Ferrovial, a global infrastructure giant, has just reported a staggering 38.9% increase in adjusted EBITDA for 2024, a remarkable feat driven by robust performance across all business areas. This impressive growth is a testament to the company's strategic vision and commitment to driving long-term success. Let's delve into the key factors behind this achievement and explore how
plans to maintain this momentum in the coming years.
Ferrovial's 2024 adjusted EBITDA surge was fueled by strong performance in its core business segments:
1. Toll Roads Division: This segment recorded a 21.9% increase in revenue and a 22.8% improvement in adjusted EBITDA in like-for-like terms. The solid growth was primarily due to robust performance in North America, with traffic on 407 ETR in Canada growing by 4.6% and revenue rising 13.2% to CAD 1.3 billion. Additionally, the Express Lanes in the U.S. experienced solid growth in revenue per transaction, with I-66 Express registering a 34.4% increase. These trends suggest that the Toll Roads Division will continue to perform well in the future, driven by mobility and commuting patterns, and potential increases in revenue per transaction.
2. Construction Division: The Construction division ended the first nine months of the year with a record order book of $17.4 billion, with North America accounting for 49% and Poland 25%. Revenue amounted to $5.7 billion, an increase of 3.2% on a like-for-like basis. The Construction division reported adjusted EBIT of $220 million and an adjusted EBIT margin of 3.9%, on track to meet the 3.5% target for fiscal year 2024. This strong performance indicates that the Construction division will likely continue to contribute significantly to Ferrovial's overall performance in the future.

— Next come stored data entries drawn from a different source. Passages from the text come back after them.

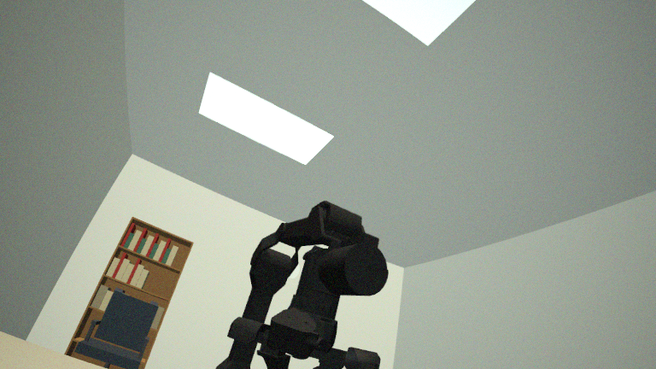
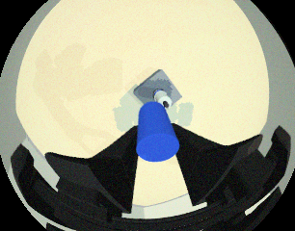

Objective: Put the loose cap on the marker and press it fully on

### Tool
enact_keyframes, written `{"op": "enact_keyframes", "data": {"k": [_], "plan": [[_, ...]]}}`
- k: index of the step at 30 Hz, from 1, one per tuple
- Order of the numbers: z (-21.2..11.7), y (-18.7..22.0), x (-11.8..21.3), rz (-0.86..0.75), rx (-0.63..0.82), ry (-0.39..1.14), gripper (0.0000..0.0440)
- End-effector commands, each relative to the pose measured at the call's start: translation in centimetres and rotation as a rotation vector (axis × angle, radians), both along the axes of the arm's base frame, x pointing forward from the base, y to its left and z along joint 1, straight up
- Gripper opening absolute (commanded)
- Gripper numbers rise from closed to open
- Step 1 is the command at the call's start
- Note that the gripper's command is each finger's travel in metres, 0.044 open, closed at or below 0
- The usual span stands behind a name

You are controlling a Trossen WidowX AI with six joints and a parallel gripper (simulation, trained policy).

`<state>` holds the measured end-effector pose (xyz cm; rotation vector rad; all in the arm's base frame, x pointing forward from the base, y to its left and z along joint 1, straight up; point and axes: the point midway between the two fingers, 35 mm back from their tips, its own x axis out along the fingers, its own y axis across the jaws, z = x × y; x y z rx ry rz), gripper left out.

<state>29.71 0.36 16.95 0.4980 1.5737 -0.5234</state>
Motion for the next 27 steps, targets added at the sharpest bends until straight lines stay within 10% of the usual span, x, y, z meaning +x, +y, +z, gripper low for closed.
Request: {"op": "enact_keyframes", "data": {"k": [1,27], "plan": [[0.2,-0.9,-0.6,-0.018,0.009,0.009,0.0023],[-4.4,-1.7,-1.3,-0.038,0.038,0.067,0.0000]]}}
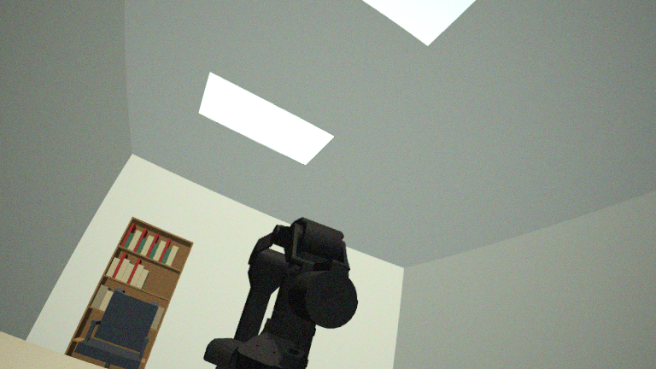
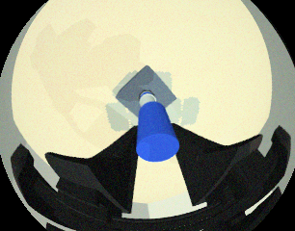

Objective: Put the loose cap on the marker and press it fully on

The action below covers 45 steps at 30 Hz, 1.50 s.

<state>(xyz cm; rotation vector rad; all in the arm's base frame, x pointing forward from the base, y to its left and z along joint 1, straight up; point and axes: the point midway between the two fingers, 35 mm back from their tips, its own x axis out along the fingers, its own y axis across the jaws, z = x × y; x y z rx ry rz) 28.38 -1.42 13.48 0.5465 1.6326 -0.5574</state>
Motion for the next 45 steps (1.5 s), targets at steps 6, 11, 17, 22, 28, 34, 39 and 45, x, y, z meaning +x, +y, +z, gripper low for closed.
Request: {"op": "enact_keyframes", "data": {"k": [6,11,17,22,28,34,39,45], "plan": [[-2.3,0.0,-0.1,0.023,0.015,0.016,0.0000],[-3.4,-0.1,-0.1,0.035,0.018,0.021,0.0000],[-4.6,-0.3,-0.7,0.047,0.012,0.047,0.0110],[-4.8,-0.2,-1.3,0.051,0.021,0.068,0.0136],[-4.8,-0.1,-1.6,0.053,0.026,0.079,0.0177],[-4.4,0.2,-2.6,0.059,0.041,0.089,0.0282],[-4.3,0.2,-2.8,0.066,0.042,0.071,0.0409],[-3.4,0.2,-2.3,0.066,0.038,0.009,0.0440]]}}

3. Airports Division: The Airports division registered strong growth in traffic, with Heathrow having its busiest first nine months ever, welcoming 63.1 million passengers between January and September, a 6.2% gain year-over-year. As a result of the solid demand experienced during the year, the airport upgraded its traffic projections for 2024 to a new record of 83.8 million passengers. This trend suggests that the Airports division will continue to perform well in the future, driven by increasing passenger traffic.
To maintain this momentum and continue driving growth in the coming years, Ferrovial's management has identified several strategic initiatives:
1. Infrastructure assets in growing areas: Ferrovial's CEO, Ignacio Madridejos, highlighted that the company's infrastructure assets are located in growing areas, which translates into higher dividends. This allows Ferrovial to take advantage of future growth opportunities. For example, the company received $532 million in dividends from infrastructure assets in North America during the first nine months of 2024.
2. Capital gains from divestments: Ferrovial registered the proceeds from the divestment of a 5% stake in IRB Infrastructure Developers and the sale of Amey and Serveo. These inflows were mainly allocated to shareholder distributions, the acquisition of 24% of IRB Infrastructure Trust, and equity investments in the JFK's New Terminal One. This strategy allows the company to reinvest in growth opportunities while maintaining a solid financial position.
3. Strategic acquisitions: Ferrovial has shown interest in strategic acquisitions to drive growth. In the first nine months of 2024, the company acquired a 24% stake in IRB Infrastructure Trust and made equity investments in the JFK's New Terminal One. These acquisitions align with Ferrovial's strategy to expand its presence in growing markets and diversify its revenue streams.
In conclusion, Ferrovial's 38.9% adjusted EBITDA surge in 2024 is a testament to the company's robust performance across all business areas. To maintain this momentum and continue driving growth in the coming years, Ferrovial's management plans to focus on infrastructure assets in growing areas, capitalize on capital gains from divestments, and pursue strategic acquisitions. These initiatives, supported by specific examples and data from the materials, demonstrate the company's commitment to continuing its strong financial performance.